Phalaenopsis


Phals fall into 3 major groups, depending on their backgrounds :

  • Moth types - large flowers - rounded petals much larger than sepals
  • Star types - large flowers - pointed petals same size as sepals
  • Multiflorals - small flowers - often with branched spikes
  • Light

    Low to medium light. Extremes in leaf appearance, such as too yellow and hard, or too dark green and soft, indicate incorrect light conditions. The leaves should be medium green and medium hard.

    Watering

    Do not allow to dry out completely, but also do not keep sopping wet !

    Temperature

    Intermediate temperatures are best. A slight rest in the fall will help to encourage blooming. This can be achieved by reducing the night temperature to 13 or 14 ° C for about 4 weeks in the fall. Water should also be reduced, and fertilizer eliminated during this time.

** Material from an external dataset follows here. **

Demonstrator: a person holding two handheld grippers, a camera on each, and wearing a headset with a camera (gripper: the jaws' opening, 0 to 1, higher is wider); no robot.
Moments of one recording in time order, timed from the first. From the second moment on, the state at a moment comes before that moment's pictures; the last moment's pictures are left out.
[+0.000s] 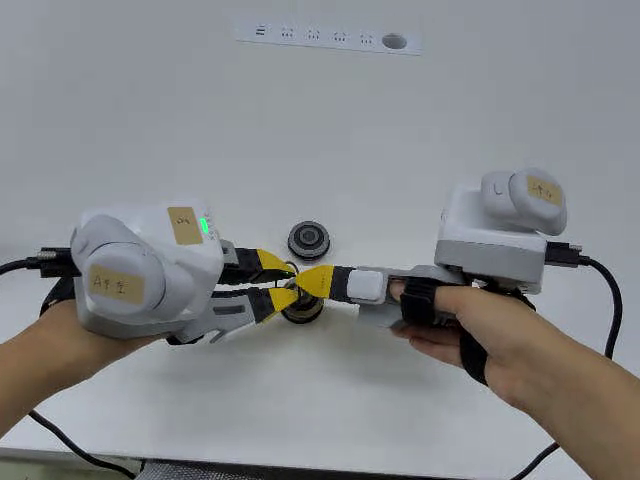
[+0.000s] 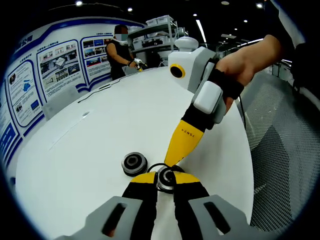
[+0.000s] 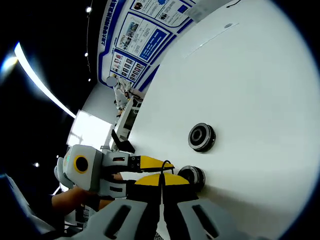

    Special Notes for Moth types :
    Flower spikes should appear during December to January. When these spikes finish blooming, a secondary spike can be induced by cutting off the old spike 1 cm. above the last unflowered node. (see diagram below)

    This is not recommended for young or weak plants, which should have their old spikes removed completely 3 cm. from their bases. This allows these plants to devote their energy to achieving stronger growth for improved blooming next season.

    Special Notes for Star types :
    New flower spikes should appear in late winter, and old spike may reactivate at the same time. Flowering is activated by increased light levels. When flowering is complete, do NOT remove old spikes unless they turn yellow and die off. Old spikes will often continue to bloom for several years.